Records excerpted from a collection

********

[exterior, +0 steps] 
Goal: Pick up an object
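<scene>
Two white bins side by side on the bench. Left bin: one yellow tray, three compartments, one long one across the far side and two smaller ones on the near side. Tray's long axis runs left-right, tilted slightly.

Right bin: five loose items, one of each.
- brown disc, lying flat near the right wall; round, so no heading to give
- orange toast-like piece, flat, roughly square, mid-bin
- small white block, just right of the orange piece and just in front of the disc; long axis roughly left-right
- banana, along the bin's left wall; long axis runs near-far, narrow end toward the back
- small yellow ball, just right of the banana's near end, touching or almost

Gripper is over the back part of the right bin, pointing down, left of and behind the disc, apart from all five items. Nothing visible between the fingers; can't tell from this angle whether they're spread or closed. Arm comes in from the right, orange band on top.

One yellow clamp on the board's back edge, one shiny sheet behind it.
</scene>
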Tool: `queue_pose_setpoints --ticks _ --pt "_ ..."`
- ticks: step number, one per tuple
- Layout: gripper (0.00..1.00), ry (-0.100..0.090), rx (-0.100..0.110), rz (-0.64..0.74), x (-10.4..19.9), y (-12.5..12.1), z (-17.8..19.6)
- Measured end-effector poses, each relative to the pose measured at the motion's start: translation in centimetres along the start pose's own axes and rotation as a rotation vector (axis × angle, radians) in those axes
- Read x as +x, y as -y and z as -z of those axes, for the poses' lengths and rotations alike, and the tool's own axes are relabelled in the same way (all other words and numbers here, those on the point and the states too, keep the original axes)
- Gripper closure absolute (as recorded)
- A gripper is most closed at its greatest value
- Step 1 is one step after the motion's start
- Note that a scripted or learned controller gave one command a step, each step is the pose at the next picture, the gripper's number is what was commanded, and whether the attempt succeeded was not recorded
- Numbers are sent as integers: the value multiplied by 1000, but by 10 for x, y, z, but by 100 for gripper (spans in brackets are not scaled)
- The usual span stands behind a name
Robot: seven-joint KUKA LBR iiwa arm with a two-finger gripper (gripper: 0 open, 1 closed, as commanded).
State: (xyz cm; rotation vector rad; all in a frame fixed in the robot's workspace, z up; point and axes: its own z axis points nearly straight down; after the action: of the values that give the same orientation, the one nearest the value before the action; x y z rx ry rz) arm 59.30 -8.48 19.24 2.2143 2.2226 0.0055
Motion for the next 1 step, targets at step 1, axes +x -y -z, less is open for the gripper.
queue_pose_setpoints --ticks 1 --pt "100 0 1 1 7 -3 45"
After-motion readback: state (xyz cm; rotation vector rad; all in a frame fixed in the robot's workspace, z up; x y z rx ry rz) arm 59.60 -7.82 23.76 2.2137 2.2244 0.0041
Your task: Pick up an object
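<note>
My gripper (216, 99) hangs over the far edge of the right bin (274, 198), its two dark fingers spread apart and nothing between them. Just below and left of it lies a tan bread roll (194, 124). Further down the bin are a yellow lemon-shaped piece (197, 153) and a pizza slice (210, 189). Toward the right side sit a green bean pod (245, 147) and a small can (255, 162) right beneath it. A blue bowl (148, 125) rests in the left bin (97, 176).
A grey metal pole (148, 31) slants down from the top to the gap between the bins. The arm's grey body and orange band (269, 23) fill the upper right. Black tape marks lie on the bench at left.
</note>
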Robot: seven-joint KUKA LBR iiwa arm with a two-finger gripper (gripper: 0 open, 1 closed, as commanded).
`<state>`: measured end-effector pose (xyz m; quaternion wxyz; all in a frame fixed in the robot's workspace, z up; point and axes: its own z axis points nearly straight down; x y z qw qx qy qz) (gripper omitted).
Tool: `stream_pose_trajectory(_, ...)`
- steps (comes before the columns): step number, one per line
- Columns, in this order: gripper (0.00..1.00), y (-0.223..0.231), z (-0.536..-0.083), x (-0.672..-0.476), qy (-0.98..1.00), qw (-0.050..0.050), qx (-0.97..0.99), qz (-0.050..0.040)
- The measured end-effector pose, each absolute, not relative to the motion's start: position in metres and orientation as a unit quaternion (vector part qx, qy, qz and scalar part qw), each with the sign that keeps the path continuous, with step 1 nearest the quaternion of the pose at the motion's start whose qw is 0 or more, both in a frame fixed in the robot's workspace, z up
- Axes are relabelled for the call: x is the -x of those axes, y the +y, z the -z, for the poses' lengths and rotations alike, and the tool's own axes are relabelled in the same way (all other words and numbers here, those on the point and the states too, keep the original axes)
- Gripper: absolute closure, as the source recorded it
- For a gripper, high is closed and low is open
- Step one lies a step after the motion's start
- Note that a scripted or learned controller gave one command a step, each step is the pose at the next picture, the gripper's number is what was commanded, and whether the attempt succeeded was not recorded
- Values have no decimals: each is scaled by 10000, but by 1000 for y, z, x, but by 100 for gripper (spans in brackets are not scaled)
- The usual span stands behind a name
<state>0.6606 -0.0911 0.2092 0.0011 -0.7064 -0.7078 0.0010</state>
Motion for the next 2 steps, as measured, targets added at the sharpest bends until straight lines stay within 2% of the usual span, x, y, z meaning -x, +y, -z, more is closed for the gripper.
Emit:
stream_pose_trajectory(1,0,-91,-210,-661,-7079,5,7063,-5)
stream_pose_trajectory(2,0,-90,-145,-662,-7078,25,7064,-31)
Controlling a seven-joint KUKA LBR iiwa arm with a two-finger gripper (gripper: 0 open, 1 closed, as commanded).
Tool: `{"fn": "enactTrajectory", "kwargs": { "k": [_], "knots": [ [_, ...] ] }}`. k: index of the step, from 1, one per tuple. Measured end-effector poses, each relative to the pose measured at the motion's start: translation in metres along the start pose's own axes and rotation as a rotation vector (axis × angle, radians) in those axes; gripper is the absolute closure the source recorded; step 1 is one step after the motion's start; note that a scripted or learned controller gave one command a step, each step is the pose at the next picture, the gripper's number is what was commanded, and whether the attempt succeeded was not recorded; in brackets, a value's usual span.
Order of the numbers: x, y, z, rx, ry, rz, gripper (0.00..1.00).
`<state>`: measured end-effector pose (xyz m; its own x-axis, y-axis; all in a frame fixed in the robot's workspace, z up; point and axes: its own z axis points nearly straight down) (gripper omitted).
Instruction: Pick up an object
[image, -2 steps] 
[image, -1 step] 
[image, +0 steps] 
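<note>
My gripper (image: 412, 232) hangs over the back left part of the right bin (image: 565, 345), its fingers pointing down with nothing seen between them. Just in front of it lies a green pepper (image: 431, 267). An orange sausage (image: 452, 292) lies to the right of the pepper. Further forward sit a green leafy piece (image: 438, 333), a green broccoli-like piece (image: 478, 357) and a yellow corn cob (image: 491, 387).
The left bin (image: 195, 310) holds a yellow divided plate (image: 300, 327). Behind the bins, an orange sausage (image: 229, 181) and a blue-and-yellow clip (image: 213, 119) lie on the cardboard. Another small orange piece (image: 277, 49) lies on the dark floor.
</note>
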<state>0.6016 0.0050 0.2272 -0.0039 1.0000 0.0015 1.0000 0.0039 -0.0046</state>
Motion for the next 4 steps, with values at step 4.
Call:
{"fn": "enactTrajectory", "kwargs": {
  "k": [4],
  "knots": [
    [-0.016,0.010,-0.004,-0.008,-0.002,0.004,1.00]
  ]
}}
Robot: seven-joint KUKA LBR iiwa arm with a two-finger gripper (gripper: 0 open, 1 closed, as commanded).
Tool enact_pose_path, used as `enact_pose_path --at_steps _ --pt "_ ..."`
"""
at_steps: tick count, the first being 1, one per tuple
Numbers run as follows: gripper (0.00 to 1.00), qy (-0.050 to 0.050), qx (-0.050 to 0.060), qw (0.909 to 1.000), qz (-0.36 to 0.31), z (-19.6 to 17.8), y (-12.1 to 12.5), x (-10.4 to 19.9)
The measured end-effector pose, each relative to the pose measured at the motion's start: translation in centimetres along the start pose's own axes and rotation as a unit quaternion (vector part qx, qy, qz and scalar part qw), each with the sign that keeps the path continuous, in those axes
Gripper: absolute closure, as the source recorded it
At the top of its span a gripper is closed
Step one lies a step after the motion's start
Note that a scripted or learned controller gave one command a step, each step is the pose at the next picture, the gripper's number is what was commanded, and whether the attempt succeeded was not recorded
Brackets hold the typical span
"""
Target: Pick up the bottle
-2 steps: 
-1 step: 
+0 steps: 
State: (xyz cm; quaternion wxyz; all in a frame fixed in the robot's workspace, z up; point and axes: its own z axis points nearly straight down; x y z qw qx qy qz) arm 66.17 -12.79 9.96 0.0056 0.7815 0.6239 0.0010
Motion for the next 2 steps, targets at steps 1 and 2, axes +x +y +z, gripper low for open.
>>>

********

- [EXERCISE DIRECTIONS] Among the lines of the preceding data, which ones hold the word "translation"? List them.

- [COMPLETED EXERCISE]
- Measured end-effector poses, each relative to the pose measured at the motion's start: translation in centimetres along the start pose's own axes and rotation as a rotation vector (axis × angle, radians) in those axes
Tool: `{"fn": "enactTrajectory", "kwargs": { "k": [_], "knots": [ [_, ...] ] }}`. k: index of the step, from 1, one per tuple. Measured end-effector poses, each relative to the pose measured at the motion's start: translation in metres along the start pose's own axes and rotation as a rotation vector (axis × angle, radians) in those axes; gripper is the absolute closure the source recorded; step 1 is one step after the motion's start; note that a scripted or learned controller gave one command a step, each step is the pose at the next picture, the gripper's number is what was commanded, and whether the attempt succeeded was not recorded; in brackets, a value's usual span.
The measured end-effector pose, each relative to the pose measured at the motion's start: translation in centimetres along the start pose's own axes and rotation as a unit quaternion (vector part qx, qy, qz and scalar part qw), each with the sign that keeps the path continuous, in those axes

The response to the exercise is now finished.